Mutational modulation of substrate bond-type specificity and thermostability of glucoamylase from Aspergillus awamori by replacement with short homologue active site sequences and thiol/disulfide engineering

Rational protein engineering based on three-dimensional structure, sequence alignment, and previous mutational analysis served to increase thermostability and modulate bond-type specificity in glucoamylase from Aspergillus awamori. The single free cysteine, Cys320, became disulfide bonded in the Ala246-->Cys mutant, thus enhancing T-50 by 4 degrees C to 73 degrees C. Compared to wild-type, Ala246-->Cys was roughly twice as active at 66 degrees C, but half as active at 45 degrees C. The alternative, elimination of the thiol group in Cys320-->Ala, barely improved thermostability or altered activity.
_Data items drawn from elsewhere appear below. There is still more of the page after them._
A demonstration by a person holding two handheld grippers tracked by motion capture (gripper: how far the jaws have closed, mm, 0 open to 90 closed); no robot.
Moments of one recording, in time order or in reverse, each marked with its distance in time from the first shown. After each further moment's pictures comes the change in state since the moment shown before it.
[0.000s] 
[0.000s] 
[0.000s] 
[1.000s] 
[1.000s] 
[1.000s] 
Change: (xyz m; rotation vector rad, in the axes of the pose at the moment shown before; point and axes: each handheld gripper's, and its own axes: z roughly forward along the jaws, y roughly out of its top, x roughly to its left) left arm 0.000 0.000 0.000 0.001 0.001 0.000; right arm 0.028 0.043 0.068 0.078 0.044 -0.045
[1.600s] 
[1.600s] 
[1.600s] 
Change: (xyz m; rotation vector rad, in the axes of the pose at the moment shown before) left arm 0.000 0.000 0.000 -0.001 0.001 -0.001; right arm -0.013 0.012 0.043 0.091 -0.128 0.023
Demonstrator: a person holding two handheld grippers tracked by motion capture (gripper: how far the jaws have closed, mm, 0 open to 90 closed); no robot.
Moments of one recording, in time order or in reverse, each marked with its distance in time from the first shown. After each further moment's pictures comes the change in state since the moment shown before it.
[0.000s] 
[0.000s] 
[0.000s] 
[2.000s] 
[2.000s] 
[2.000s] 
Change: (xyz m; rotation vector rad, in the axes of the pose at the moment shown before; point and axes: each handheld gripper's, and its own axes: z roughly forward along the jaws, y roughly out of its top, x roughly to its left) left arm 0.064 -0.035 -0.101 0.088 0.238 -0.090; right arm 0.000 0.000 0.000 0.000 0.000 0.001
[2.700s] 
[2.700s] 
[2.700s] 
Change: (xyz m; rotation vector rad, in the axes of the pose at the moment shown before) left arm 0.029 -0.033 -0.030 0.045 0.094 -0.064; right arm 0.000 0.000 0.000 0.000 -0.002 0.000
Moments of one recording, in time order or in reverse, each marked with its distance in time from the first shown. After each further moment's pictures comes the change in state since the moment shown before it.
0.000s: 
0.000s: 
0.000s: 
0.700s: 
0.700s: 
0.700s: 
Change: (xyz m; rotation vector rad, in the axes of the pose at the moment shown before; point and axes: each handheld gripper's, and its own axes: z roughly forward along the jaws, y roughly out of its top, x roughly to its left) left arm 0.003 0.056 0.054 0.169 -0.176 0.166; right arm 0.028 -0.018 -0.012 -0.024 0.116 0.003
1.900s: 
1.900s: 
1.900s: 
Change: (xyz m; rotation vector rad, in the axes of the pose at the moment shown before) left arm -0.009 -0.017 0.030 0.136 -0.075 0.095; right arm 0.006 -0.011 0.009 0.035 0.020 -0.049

Secondly, to acquire exceptionally high specificity toward alpha-1,6 glucosidic linkages, characteristic of Hormoconis resinae glucoamylase, two short sequential mutants, Val181-->Thr/Asn182-->Tyr/Gly183-->Ala (L3 glucoamylase) and Pro307-->Ala/Thr310-->Val/Tyr312-->Met/Asn313-->Gly (L5 glucoamylase), were made. These homologue mutants are located in the (alpha/alpha)(6)-fold of the catalytic domain in segments that connect alpha-helices 5 and 6 and alpha-helices 9 and 10, respectively. The kinetics of malto- and isomaltooligosaccharides hydrolysis clearly demonstrated that combination of the mutations in L3L5 compensated adverse effects of the single replacements in L3 or L5 glucoamylases to yield wild-type or higher activity. On alpha-1,4-linked substrates, typically K-m increased 2-fold for L3, and k(cat) decreased up to 15-fold for L5 glucoamylase. In contrast, on alpha-1,6-linked substrates L3 showed both a 2-fold increase in K-m and a 3-fold decrease in k(cat), while L5 GA caused a similar k(cat) reduction, but up to 9-fold increase in k(m). L3L5 glucoamylase had remarkably Low K-m for isomaltotriose through isomaltoheptaose and elevated k(cat) on isomaltose, resulting in an approximately 2-fold improved catalytic efficiency (k(cat)/K-m). Rational loop replacement thus proved powerful in achieving variants with enhanced properties of a highly evolved enzyme.